Leanne Vale, a fraud and financial crimes manager with credit union industry body Abacus Australian Mutuals, said the sector would have to tighten control over consumers who accessed bank services from such devices.

“We are going to get to a recalcitrant point where [financial organisations] will say that if you have jailbroken your iPhone, we won’t offer you the service,” she said.

One major Australian bank reported that electronic fraud had doubled in the last nine months.

Fraud is estimated to cost Australians approximately $8.5 billion a year, according to the Australian Institute of Criminology.
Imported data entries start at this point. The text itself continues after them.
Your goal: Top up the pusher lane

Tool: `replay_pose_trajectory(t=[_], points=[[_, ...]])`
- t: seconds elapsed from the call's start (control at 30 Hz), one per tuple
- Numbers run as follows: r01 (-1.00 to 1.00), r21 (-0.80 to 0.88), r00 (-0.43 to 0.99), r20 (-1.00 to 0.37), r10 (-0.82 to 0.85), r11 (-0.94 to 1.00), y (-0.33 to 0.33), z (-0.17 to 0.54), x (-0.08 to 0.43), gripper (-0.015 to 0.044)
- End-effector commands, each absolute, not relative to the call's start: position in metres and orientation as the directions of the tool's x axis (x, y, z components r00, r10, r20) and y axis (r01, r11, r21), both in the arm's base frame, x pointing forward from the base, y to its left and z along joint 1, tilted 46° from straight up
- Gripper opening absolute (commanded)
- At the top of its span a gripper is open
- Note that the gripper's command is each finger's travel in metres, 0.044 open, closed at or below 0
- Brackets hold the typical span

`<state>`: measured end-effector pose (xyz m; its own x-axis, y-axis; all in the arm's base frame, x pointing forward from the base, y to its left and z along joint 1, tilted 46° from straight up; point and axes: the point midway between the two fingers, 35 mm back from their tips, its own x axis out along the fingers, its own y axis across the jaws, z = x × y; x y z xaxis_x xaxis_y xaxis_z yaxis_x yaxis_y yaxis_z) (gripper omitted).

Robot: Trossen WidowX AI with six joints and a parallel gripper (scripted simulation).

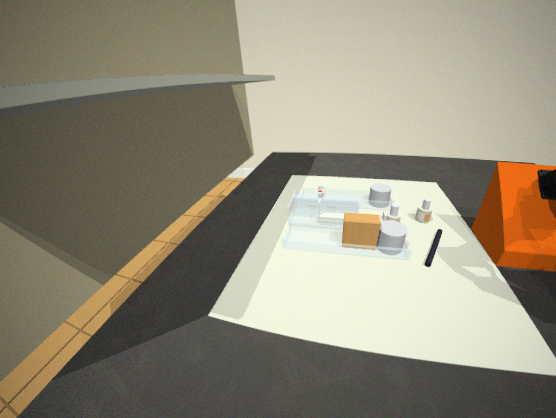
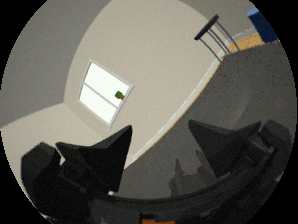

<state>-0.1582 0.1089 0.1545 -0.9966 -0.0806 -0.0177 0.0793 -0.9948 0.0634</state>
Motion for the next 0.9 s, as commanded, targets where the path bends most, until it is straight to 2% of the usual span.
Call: replay_pose_trajectory(t=[0.0, 0.2, 0.43, 0.67, 0.87], points=[[0.076, 0.065, -0.997, -0.019, -0.078, -0.995, 0.11, 0.154, -0.158, 0.0426], [-0.067, 0.129, -0.995, -0.08, 0.057, -0.989, 0.142, 0.145, -0.135, 0.044], [-0.357, 0.249, -0.928, -0.201, 0.313, -0.9, 0.191, 0.125, -0.073, 0.044], [-0.637, 0.368, -0.77, -0.33, 0.546, -0.677, 0.215, 0.102, 0.012, 0.044], [-0.792, 0.475, -0.59, -0.435, 0.68, -0.384, 0.211, 0.087, 0.087, 0.044]])
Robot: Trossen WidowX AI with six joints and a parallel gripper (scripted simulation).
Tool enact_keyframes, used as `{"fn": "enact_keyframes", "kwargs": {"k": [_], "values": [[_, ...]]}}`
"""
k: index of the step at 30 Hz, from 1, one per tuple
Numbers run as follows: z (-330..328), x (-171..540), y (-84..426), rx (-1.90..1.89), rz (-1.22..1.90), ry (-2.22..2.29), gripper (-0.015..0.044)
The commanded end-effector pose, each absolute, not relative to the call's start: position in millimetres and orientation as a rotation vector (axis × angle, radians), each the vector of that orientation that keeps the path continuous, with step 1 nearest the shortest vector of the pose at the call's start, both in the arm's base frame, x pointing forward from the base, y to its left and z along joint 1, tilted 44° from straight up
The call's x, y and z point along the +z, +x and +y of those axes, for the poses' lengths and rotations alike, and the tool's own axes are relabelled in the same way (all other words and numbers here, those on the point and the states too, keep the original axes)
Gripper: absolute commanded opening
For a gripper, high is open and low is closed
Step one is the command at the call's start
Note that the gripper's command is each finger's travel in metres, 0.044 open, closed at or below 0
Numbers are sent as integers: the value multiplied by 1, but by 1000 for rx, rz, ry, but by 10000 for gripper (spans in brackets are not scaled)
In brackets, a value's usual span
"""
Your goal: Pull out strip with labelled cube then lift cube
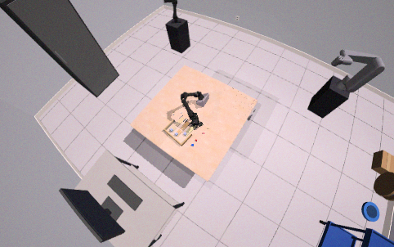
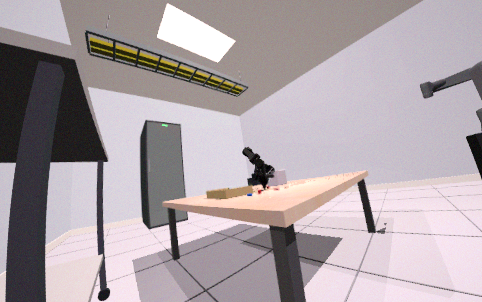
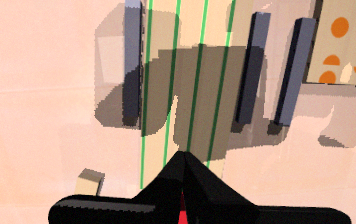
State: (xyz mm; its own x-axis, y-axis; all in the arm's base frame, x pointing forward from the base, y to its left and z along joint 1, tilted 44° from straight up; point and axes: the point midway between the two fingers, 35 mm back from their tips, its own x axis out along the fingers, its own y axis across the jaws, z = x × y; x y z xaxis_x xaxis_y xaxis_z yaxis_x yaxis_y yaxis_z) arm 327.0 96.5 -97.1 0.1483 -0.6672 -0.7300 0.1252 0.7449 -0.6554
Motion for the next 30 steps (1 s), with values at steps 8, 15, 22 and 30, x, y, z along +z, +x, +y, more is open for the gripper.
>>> {"fn": "enact_keyframes", "kwargs": {"k": [8, 15, 22, 30], "values": [[91, -104, 304, -615, 1329, -508, 0], [91, -106, 293, -615, 1329, -508, 0], [91, -108, 282, -615, 1330, -508, 0], [91, -110, 270, -614, 1330, -508, 0]]}}
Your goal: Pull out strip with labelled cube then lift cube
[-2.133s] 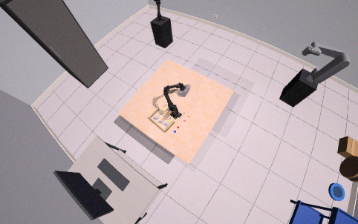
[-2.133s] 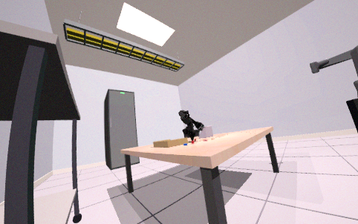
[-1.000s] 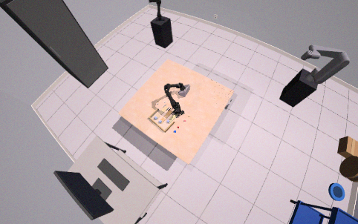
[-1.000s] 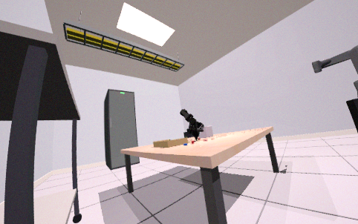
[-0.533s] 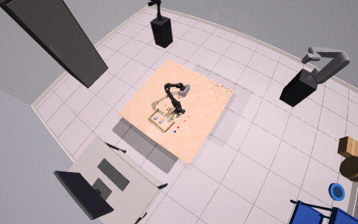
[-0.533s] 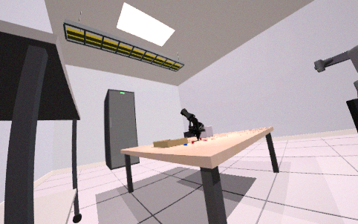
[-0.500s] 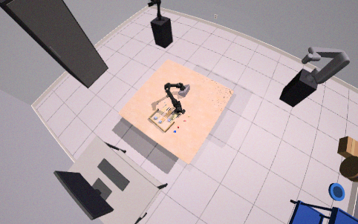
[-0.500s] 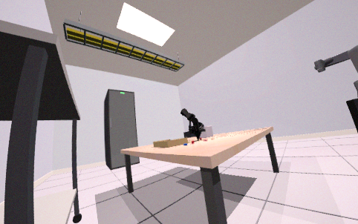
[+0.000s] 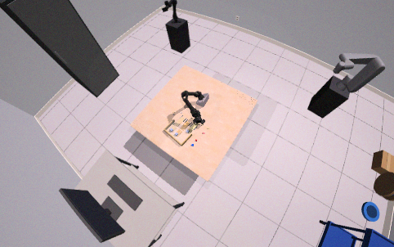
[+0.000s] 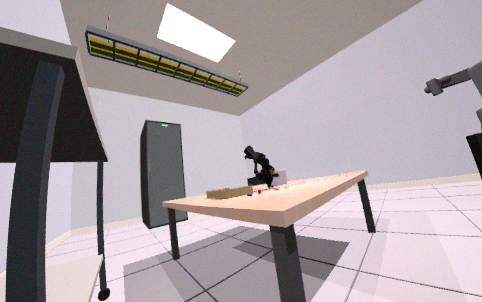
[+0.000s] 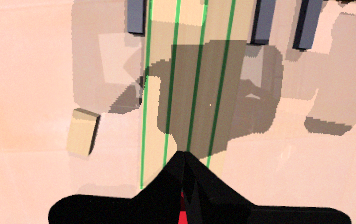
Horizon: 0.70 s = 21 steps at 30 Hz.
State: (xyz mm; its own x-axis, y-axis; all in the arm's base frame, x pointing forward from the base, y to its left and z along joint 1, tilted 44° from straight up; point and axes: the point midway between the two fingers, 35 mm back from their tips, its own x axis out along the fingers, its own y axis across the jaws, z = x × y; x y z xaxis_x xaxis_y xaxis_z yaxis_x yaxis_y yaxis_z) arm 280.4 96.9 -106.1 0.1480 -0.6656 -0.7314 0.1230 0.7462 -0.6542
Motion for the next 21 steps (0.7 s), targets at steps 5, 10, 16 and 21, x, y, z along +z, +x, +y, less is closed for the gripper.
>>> {"fn": "enact_keyframes", "kwargs": {"k": [5, 10, 16, 21], "values": [[91, -111, 262, -614, 1331, -508, 0], [91, -113, 255, -614, 1331, -508, 0], [91, -114, 246, -614, 1332, -508, 0], [91, -116, 238, -614, 1332, -508, 0]]}}
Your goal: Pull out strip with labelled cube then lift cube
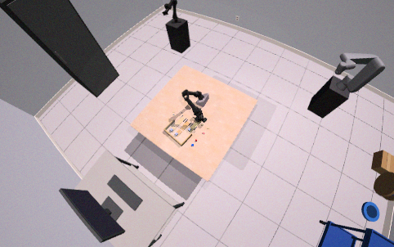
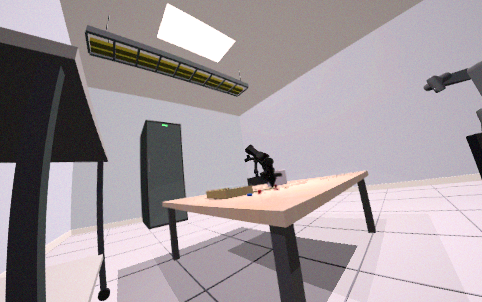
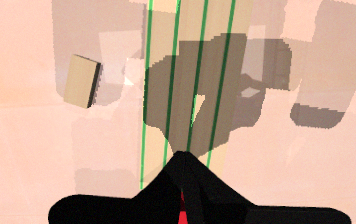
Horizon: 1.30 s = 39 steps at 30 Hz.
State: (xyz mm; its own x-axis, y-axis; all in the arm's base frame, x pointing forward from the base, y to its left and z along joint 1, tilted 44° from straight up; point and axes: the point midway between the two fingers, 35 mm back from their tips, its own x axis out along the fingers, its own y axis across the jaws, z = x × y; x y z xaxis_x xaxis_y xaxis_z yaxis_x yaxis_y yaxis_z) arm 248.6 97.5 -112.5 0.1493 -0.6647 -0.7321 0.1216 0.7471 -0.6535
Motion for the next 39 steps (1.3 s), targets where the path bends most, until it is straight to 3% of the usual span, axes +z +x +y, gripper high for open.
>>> {"fn": "enact_keyframes", "kwargs": {"k": [1, 15, 24, 39], "values": [[91, -116, 236, -614, 1332, -508, 0], [91, -118, 221, -613, 1333, -509, 0], [126, -86, 224, -612, 1334, -507, 0], [129, -72, 282, -531, 1375, -609, 394]]}}
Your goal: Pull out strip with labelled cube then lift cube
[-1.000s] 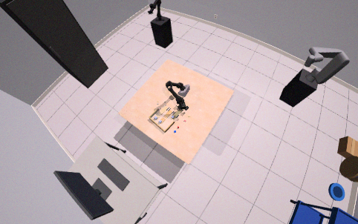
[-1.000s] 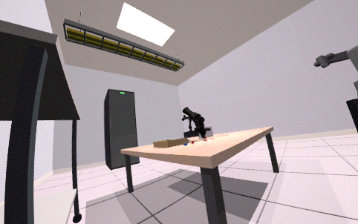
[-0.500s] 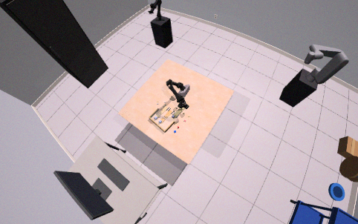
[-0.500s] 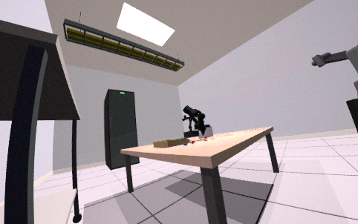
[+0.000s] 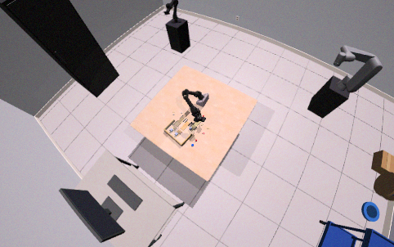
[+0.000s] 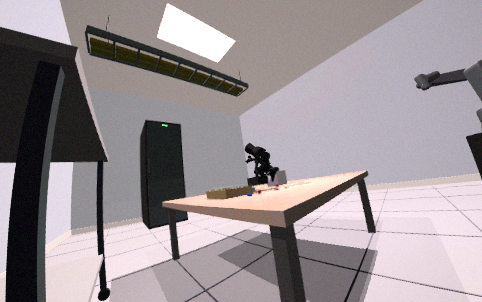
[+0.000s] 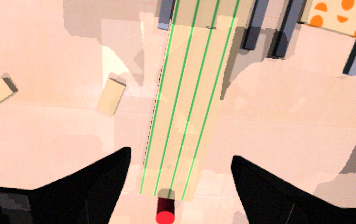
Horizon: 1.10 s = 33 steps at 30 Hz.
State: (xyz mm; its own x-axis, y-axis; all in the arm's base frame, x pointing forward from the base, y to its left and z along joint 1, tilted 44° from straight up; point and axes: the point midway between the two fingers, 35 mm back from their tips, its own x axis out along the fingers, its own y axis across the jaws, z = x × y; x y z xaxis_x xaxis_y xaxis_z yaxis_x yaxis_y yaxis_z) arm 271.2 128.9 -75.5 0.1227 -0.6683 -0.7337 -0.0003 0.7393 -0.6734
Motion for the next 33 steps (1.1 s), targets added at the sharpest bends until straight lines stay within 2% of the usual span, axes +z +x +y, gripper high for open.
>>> {"fn": "enact_keyframes", "kwargs": {"k": [1, 2, 33], "values": [[130, -72, 286, -531, 1375, -609, 420], [130, -71, 290, -531, 1375, -609, 440], [134, -36, 401, -533, 1370, -608, 440]]}}
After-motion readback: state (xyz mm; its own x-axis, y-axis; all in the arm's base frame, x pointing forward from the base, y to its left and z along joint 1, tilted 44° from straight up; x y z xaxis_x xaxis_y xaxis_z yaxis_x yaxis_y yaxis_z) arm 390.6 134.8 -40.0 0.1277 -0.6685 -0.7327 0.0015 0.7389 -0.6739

The divide between businesses and consumers on the figure remains unclear.

Vale said institutions could potentially move to ban customers repeatedly deemed insecure from accessing services via their mobile devices.

The concept would leave responsibility for client information security with customers themselves; a sea-change from the current situation in which banks soak up fraud costs.

However, Vale and her industry colleagues acknowledged the finance sector had failed to properly educate users.

“We have to rely on the AFP [Australian Federal Police], and the Today Tonights of the world to educate the public on mobile security", she said.

“Banks need to own this.”

The Teachers Credit Union was currently best at informing customers about mobile security, she said.

Fraud investigators for other major banks told SC they agreed with Vale’s comments.

“The message is that, rather than convince financial organisations that a phone is a computer, try a fresh approach," Vale said. "Ensure they know what it is, know what it does, and understand the risk and they put in mitigation controls."

The financial sector's discussions come as the Federal Government prepares to release a community cyber awareness whitepaper designed to help educate the public on electronic fraud.